* WHAT TO WORK ON: Only lines containing the string "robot" belong in the answer; copy all of them from the entries.

==== SOURCE DATA ====

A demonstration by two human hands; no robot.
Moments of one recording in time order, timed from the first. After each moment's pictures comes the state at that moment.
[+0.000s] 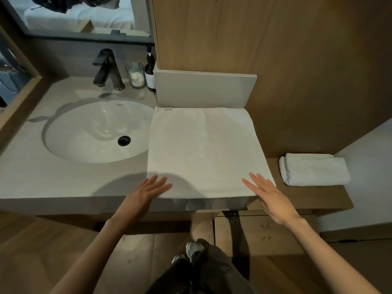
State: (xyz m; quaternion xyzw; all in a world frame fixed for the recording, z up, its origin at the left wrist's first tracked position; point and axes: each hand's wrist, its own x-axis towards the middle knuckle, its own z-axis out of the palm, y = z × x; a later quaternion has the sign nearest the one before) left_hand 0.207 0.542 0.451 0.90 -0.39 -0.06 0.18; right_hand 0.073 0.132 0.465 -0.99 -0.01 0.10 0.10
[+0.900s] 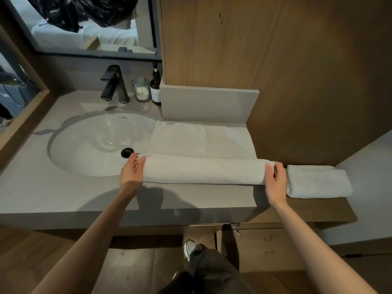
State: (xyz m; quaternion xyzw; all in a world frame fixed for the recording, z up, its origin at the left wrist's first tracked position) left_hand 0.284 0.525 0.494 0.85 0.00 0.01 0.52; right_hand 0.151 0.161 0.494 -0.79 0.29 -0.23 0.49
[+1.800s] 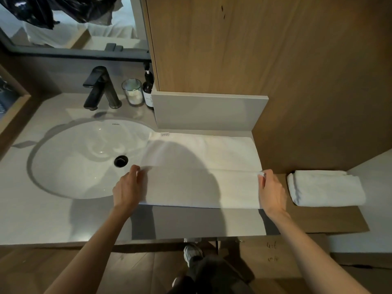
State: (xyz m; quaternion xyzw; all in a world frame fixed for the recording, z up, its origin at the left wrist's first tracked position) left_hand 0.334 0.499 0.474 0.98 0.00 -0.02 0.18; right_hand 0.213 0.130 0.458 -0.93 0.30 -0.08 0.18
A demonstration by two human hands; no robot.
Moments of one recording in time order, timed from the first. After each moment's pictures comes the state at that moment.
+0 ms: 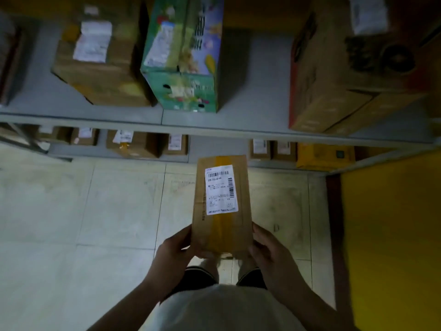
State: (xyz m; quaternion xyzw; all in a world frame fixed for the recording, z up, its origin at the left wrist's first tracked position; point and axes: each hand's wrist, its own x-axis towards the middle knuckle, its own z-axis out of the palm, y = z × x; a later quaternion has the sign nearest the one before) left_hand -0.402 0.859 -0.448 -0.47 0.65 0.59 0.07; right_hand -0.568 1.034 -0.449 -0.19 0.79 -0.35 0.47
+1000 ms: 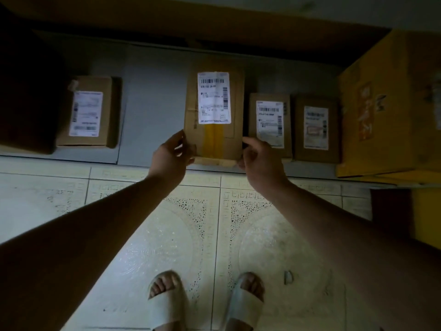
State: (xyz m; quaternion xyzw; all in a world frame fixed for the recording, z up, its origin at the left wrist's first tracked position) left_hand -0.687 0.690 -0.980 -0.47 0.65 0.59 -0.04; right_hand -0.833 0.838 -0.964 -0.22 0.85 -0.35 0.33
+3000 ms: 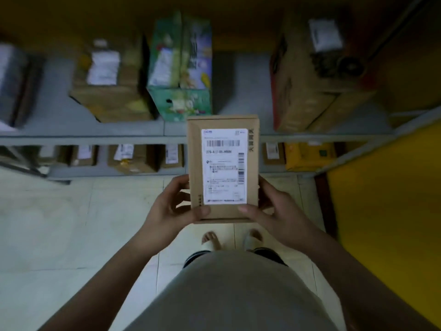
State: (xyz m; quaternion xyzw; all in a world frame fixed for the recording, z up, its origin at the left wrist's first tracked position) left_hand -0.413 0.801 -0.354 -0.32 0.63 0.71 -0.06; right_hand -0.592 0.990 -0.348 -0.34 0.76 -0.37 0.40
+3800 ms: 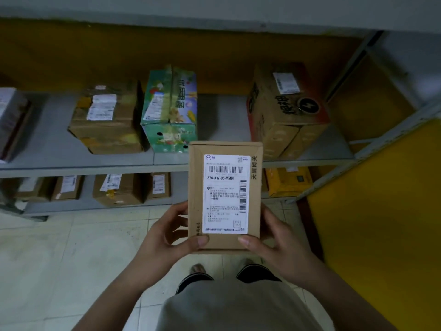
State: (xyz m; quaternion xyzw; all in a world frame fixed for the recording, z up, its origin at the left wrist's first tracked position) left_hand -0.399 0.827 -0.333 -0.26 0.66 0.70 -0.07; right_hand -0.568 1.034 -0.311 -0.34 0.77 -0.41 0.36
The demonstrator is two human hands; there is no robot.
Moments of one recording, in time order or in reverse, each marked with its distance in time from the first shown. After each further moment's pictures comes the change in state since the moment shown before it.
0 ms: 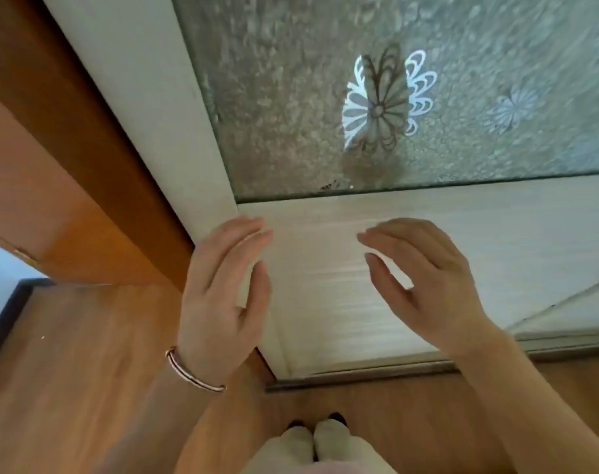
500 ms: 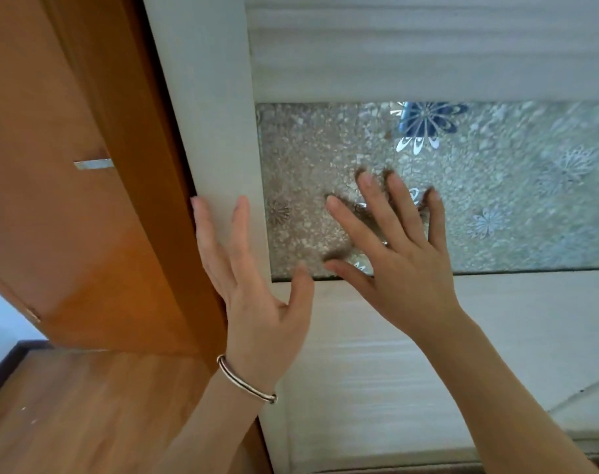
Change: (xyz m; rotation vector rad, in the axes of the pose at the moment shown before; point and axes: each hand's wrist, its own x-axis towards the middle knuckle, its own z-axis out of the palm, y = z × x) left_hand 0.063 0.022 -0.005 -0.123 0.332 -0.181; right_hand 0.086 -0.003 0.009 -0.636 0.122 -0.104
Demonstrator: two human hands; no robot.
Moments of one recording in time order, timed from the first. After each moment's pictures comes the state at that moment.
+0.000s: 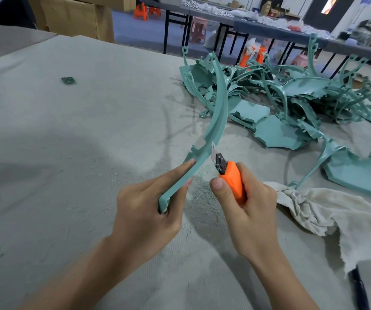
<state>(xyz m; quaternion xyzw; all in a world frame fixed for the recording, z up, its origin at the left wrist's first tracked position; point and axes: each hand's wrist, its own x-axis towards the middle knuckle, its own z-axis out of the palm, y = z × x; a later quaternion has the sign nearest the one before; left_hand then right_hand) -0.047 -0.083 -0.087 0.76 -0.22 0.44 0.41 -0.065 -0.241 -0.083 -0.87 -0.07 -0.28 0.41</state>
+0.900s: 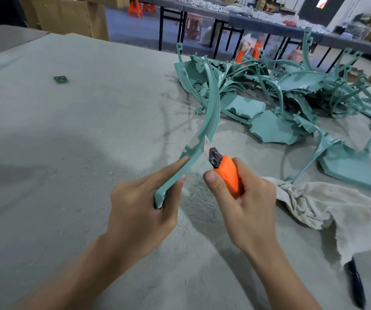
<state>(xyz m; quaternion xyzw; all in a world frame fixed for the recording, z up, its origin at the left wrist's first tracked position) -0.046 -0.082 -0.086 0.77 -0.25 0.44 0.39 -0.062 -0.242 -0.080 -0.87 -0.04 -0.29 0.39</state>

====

* FINISHED TASK:
A demonstration by two human hands; no robot.
A demonstration by two human hands; no robot.
The demonstrator is two human hands; there is no robot.
Demonstrator: two human hands; no robot.

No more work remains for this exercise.